## Your objective:
Leave every picture out, then reproduce the rest of the listing exactly.

## Given records:
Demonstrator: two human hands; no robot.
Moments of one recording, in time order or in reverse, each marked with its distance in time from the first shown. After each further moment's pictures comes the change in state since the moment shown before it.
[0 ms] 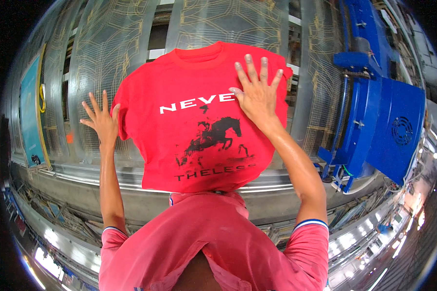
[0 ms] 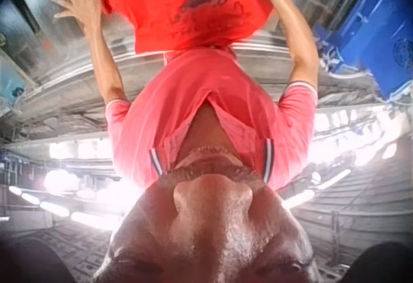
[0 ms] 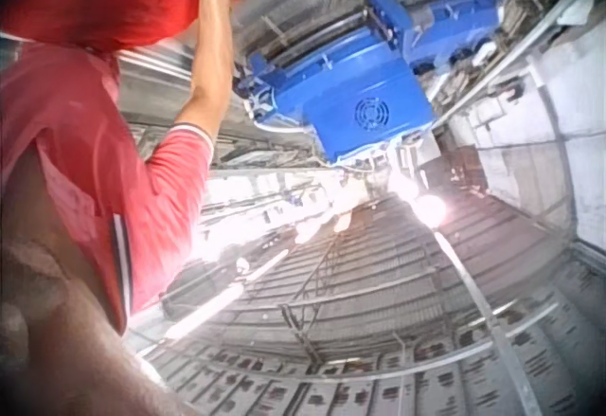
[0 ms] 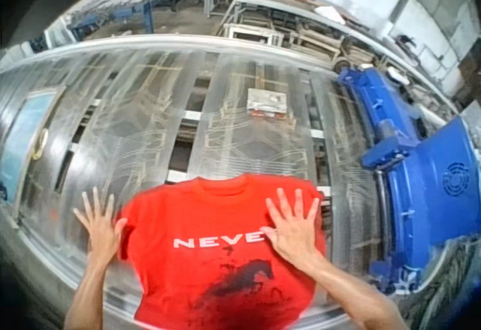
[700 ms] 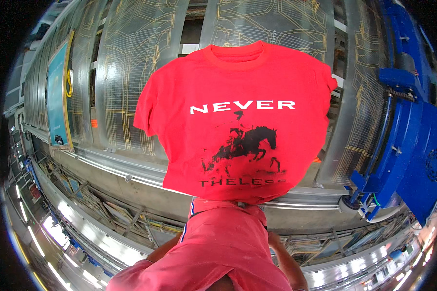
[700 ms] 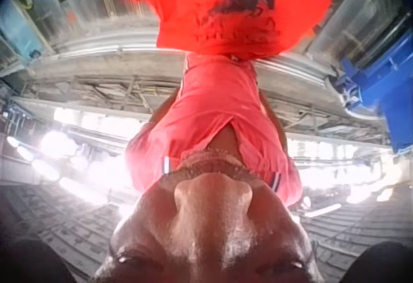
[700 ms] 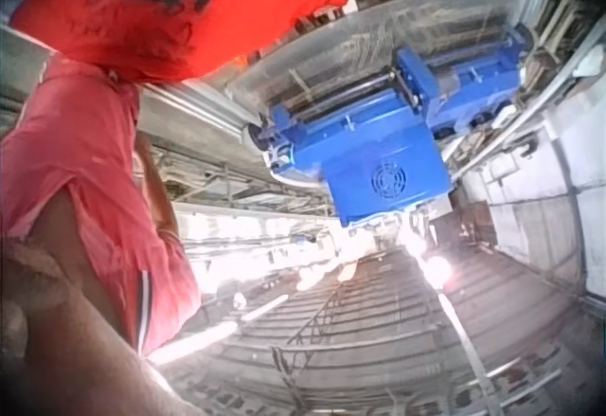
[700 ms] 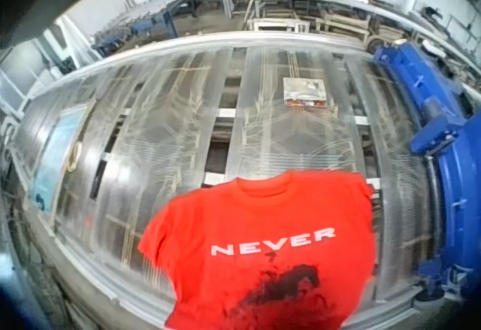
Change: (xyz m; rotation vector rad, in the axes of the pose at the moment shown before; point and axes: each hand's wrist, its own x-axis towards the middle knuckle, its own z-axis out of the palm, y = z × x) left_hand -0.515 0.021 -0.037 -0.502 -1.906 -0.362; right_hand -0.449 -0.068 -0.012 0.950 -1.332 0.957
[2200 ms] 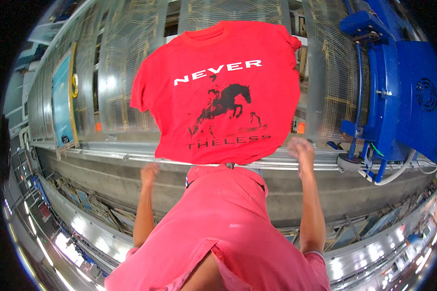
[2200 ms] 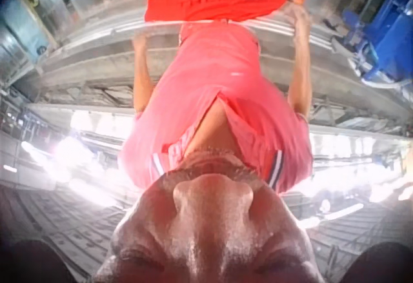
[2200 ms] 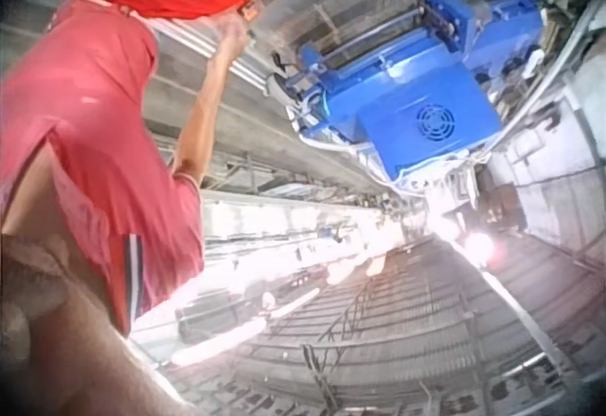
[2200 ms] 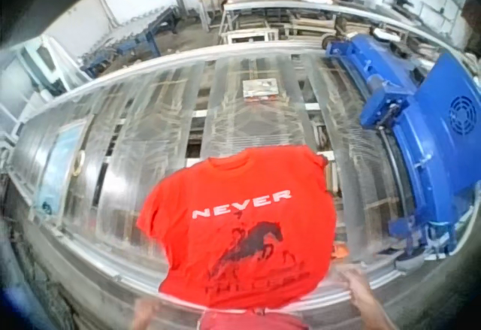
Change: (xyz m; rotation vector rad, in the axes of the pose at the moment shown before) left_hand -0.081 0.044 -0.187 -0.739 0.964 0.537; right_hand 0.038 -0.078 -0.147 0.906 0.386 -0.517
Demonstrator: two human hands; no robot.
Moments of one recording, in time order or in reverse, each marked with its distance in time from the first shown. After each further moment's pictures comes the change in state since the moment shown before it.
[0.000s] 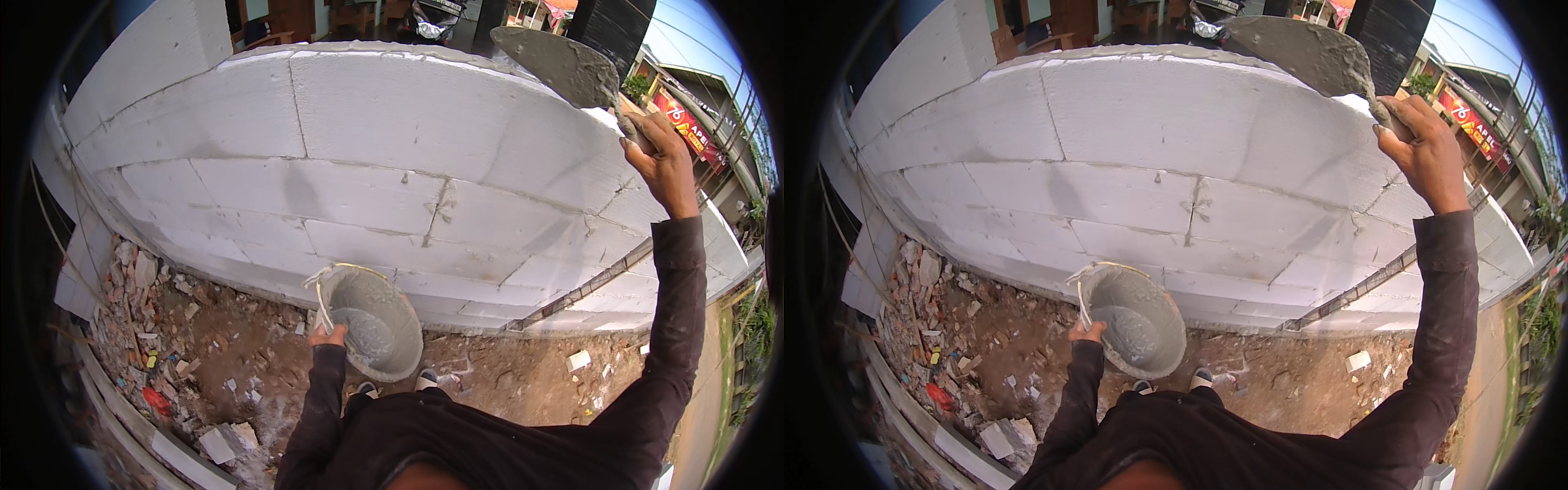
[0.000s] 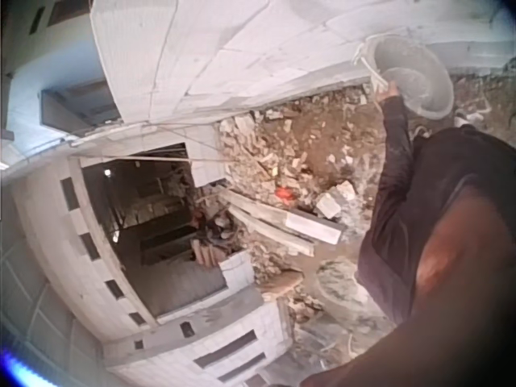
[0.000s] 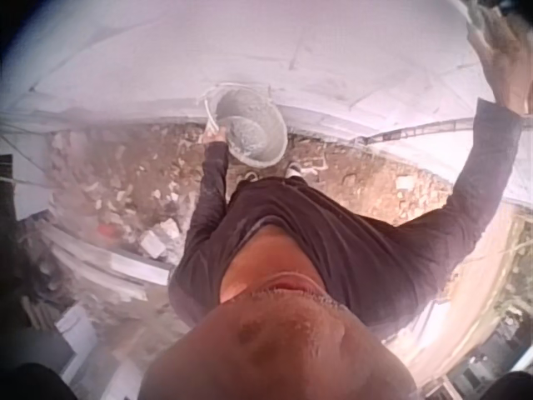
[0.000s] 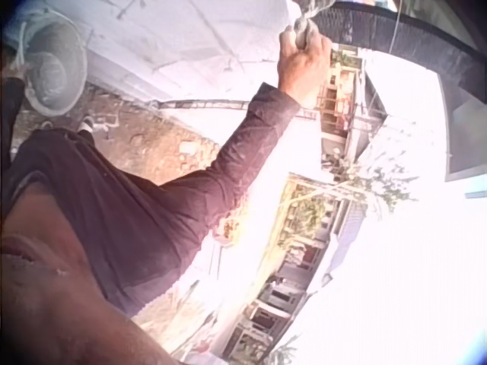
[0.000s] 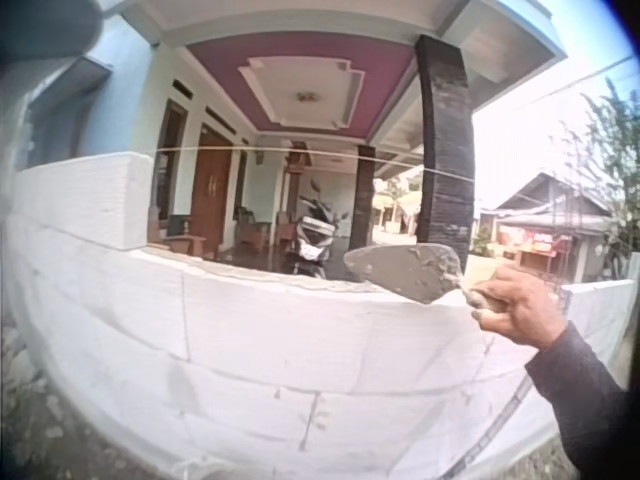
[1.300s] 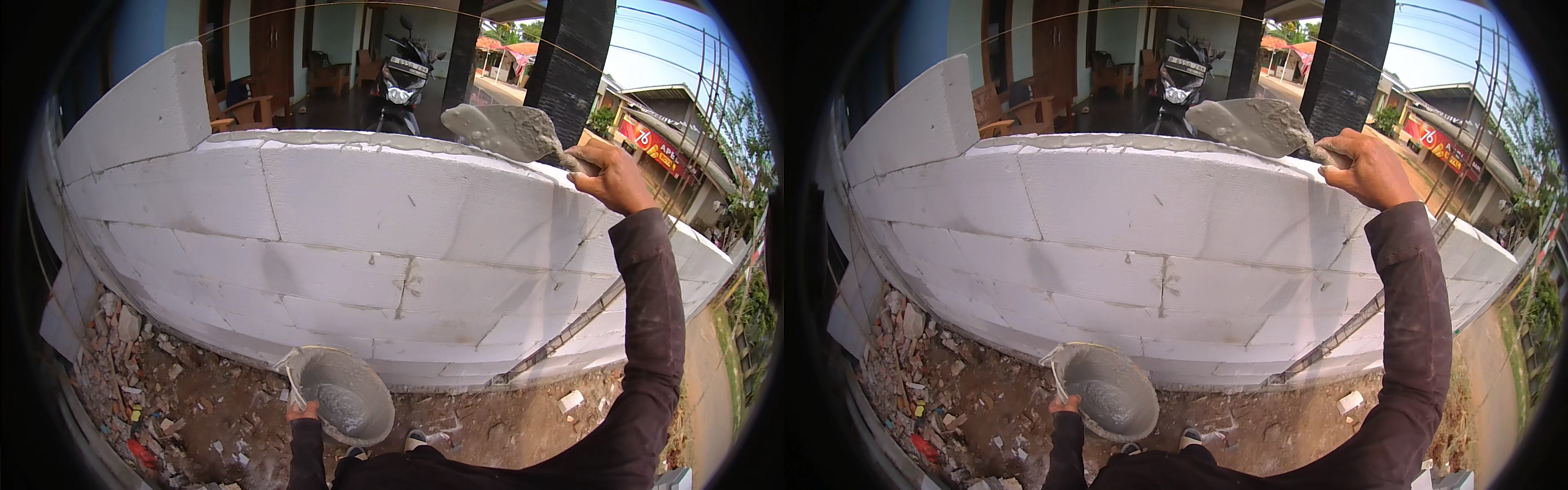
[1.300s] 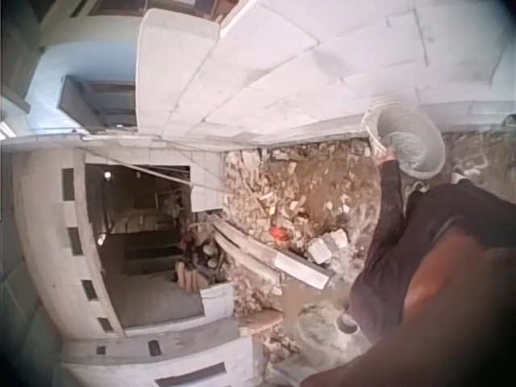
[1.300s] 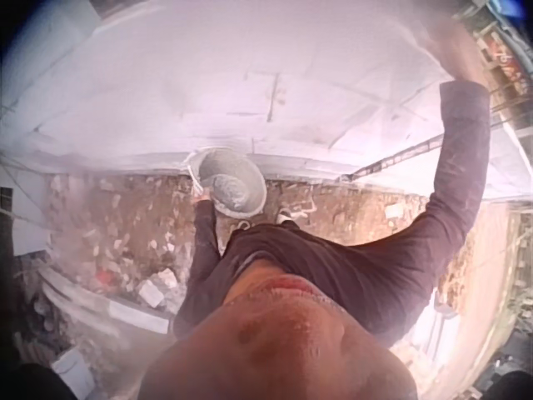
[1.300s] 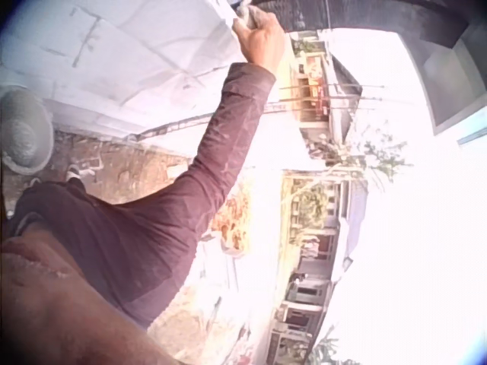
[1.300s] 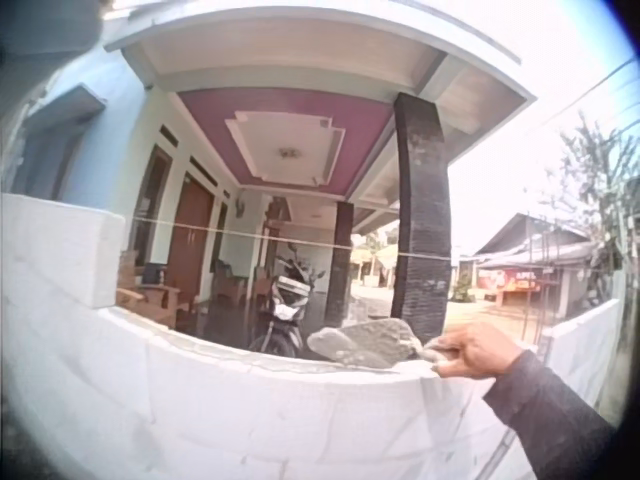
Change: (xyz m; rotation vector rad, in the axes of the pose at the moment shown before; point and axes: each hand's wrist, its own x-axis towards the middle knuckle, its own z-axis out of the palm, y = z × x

## Answer box:
Demonstrator: two human hands; no robot.
Moments of one recording, in time order or in reverse, each marked with its distance in time from the first shown. After each further moment's pictures comes the change in state since the moment shown before it.
[0 ms] 
[0 ms] 
[0 ms] 
[0 ms] 
[700 ms] 
[700 ms] 
[700 ms] 
[700 ms] 
Change: (xyz m; rotation vector rad, in the axes of the pose at the moment shown before; point and axes: each hand's wrist, its own x-axis towards the middle knuckle, its own z-axis out of the palm, y = z × x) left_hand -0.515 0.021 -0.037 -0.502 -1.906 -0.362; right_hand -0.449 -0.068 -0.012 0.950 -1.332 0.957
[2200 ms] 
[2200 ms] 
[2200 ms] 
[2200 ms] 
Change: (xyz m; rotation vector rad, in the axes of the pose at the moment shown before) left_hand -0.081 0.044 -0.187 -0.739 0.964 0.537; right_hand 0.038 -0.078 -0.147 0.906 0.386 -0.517
Demonstrator: two human hands; no robot.
Moments of one recording, in time order or in reverse, each marked with its distance in time from the first shown. After each further moment's pictures comes the change in state since the moment shown before it.
[0.000s] 
[0.000s] 
[0.000s] 
[0.000s] 
[0.000s] 
[1.300s] 
[1.300s] 
[1.300s] 
[1.300s] 
[1.300s] 
Change: (xyz m; rotation vector rad, in the axes of the pose at the moment shown before; point and axes: each hand's wrist, its own x-axis towards the middle knuckle, its own z-axis out of the palm, y = z × x

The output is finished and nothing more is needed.